AVG([Correct]) – (1.96 * [SE])*and*

AVG([Correct]) + (1.96 * [SE])

Once we’ve done that, we can build our graphs. This is the same technique as the standard error bars earlier. Create the measure names/values and dual axis graph with measure names on the line path, and you’ll get the same kind of graph, but now showing confidence intervals instead of standard errors:

Excellent! We’ve now got our 95% confidence intervals… or do we?

### Confidence intervals, pt.2 – what’s going on?

Some of the more statistically minded of you may have been yelling at the screen when I used the 1.96 value from the Z distribution to calculate my confidence intervals. You see, confidence intervals shouldn’t always simply use the Z distribution, even though that’s the standard formula you’ll find when looking up the definition of confidence intervals. Rather, when you’ve got a small sample, which is generally defined as under 30, you should use the T distribution because the size of the sample may skew the normality of the sample. Again, there’s a lot of good information here.

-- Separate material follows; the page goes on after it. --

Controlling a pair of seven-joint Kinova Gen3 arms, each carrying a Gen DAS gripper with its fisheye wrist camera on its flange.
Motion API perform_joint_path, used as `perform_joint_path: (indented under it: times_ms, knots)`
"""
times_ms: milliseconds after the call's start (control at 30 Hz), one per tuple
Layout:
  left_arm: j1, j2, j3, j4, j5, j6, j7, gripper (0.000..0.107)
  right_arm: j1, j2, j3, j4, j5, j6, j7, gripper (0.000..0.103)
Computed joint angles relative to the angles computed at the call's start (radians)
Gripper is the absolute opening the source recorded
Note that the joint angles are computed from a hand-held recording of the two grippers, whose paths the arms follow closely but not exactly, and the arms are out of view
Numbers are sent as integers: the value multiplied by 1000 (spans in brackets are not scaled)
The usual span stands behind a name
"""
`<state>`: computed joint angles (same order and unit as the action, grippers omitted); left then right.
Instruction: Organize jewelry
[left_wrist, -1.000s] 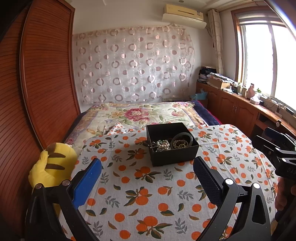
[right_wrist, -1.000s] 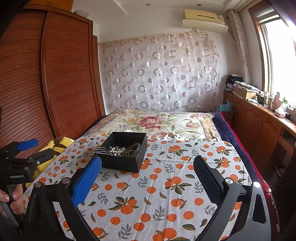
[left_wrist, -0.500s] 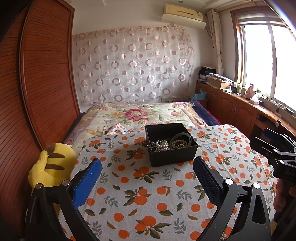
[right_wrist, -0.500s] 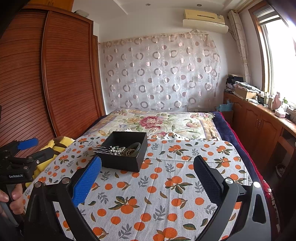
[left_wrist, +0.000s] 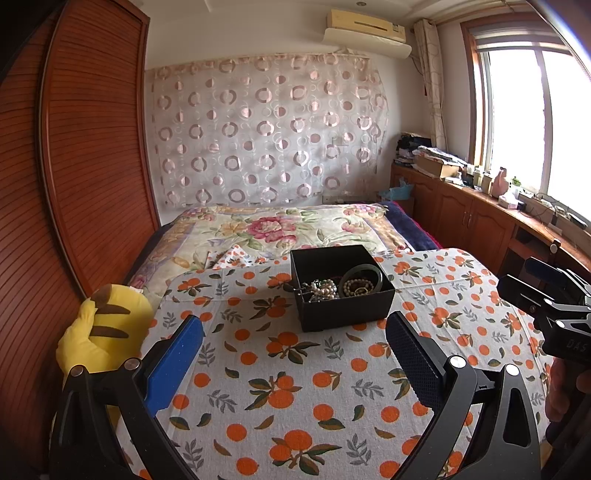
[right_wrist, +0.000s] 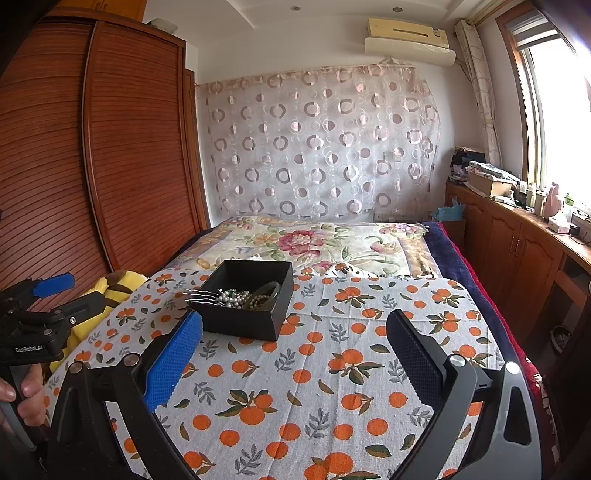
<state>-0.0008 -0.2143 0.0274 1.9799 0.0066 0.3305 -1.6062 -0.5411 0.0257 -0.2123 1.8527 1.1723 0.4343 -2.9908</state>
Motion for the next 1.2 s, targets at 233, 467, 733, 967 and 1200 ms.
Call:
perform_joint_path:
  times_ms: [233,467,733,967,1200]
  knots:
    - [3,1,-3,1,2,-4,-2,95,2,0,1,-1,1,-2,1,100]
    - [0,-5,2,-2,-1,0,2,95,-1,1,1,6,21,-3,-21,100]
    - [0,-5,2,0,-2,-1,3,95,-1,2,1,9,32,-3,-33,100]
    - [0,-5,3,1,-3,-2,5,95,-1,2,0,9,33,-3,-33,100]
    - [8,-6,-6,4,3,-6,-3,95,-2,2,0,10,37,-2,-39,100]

I started investigating this when I noticed that Tableau’s average with 95% confidence interval calculations were different from my manually calculated ones. Have a look at this comparison – you’ll notice that the confidence interval values are slightly different:

I started playing around with the Z/T value in the confidence interval calculation by making it parameter-driven, and I found that Tableau’s confidence interval calculation seemed to use a number like 2.048 rather than 1.96:

This is because Tableau’s confidence interval calculation is using the T distribution rather than the Z distribution. You can find the appropriate T values to use based on your degrees of freedom (which is your sample size minus one) in Appendix B.2 of this very useful pdf (there’s also a table set to 4dp instead of 3dp here). In my case, I’ve got 29 participants, so the degrees of freedom is 28, and the lookup table shows that the relevant T value for a 95% confidence interval is 2.048, so I can put that in my confidence interval calculations. It also looks like Tableau’s confidence intervals are calculated on a more precise number than 2.048, which suggests that the back end is calculating it directly from the T distribution rather than using the fairly common approach of looking it up in a table where everything is rounded to three decimal places. That’s pretty nice too.

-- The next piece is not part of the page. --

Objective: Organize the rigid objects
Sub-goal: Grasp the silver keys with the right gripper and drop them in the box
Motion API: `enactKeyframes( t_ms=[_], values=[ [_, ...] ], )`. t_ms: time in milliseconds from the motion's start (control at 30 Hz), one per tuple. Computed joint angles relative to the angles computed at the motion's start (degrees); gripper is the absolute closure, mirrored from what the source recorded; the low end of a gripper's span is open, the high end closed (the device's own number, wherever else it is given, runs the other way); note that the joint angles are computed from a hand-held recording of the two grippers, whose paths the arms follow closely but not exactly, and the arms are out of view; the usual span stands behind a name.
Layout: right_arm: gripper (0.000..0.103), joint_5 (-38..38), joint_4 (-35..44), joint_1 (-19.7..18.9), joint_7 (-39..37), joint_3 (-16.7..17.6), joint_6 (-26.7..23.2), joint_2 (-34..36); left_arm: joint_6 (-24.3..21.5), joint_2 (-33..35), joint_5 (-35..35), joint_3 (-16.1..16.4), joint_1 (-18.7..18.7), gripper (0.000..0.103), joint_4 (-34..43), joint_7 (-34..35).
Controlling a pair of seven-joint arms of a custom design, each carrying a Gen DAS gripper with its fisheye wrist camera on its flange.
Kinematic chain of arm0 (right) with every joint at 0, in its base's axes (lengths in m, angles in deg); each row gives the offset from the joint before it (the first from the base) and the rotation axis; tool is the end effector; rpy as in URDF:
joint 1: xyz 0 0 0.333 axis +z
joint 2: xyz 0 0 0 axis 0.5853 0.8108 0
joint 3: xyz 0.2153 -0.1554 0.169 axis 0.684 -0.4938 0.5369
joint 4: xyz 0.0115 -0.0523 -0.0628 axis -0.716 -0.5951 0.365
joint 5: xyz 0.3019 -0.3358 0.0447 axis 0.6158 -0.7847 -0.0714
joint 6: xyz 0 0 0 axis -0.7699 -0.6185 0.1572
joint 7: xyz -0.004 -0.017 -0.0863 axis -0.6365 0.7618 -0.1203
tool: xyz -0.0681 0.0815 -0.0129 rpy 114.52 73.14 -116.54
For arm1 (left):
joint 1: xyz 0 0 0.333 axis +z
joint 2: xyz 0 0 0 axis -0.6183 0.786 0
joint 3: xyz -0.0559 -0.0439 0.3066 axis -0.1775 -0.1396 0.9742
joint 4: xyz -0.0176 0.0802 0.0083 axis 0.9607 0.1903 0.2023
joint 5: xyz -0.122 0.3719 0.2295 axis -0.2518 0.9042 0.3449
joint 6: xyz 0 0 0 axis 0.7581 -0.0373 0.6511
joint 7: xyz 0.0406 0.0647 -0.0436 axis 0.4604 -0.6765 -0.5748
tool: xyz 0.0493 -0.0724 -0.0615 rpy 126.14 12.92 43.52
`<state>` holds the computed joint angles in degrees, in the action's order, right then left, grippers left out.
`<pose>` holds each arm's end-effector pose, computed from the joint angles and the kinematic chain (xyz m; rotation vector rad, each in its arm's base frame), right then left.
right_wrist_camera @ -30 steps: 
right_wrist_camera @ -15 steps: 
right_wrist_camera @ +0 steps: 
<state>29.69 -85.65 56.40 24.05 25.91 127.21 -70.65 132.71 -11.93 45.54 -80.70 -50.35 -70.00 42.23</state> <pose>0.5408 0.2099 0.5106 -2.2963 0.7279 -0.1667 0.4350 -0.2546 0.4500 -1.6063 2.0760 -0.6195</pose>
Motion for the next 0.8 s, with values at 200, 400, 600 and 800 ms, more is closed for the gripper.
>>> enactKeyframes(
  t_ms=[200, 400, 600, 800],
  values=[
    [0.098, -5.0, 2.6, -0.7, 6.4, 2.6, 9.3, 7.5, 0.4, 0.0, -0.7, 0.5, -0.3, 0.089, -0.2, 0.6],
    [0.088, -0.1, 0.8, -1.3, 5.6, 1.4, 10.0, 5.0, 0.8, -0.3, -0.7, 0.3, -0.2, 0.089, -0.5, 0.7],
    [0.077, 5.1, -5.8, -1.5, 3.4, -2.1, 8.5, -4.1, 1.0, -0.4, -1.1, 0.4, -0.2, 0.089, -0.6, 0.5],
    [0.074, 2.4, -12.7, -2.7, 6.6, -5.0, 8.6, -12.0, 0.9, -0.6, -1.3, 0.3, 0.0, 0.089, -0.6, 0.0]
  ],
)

My next step was to check whether Tableau switches between the T and Z distributions based on sample size. So, I duplicated my data and fudged the [correct] field by a random number to create a sample of 58 participants. With 58 participants, it’s fine to use the Z distribution to calculate 95% confidence intervals. But even then, it looks like Tableau is using the T distribution – when I set my parameter to 2.0025 using the slightly-more-precise values in the T table here, you can see that the confidence intervals using T values, not Z values, match Tableau’s calculations:

This is pretty good as well, I think. As your sample size increases, the T distribution starts to match the Z distribution more and more closely anyway. Notice how, with 29 participants, the T value was 2.0484, and with 58 participants, it was 2.0025. This is getting closer and closer to 1.96. At 200 participants, the T value would be 1.9719. Overstating the confidence intervals by using the T distribution is safer default behaviour than accidentally understating them by using the Z distribution.

So, to conclude, I’ve found out the following about confidence intervals in Tableau:

- They’re based on standard errors which use the corrected sample standard deviation (and Tableau’s STDEV() function returns the corrected sample standard deviation as well).
- They’re based on the T distribution regardless of your sample size.

Again, I’ve published the workbook containing my demo graphs and my standard deviation and T vs. Z explorations here: https://public.tableau.com/profile/gwilym#!/vizhome/Standarderrorsandconfidenceintervals/Standarderrorbarsoptions

One final word of thanks to my colleague David for helping me out with some of the troubleshooting!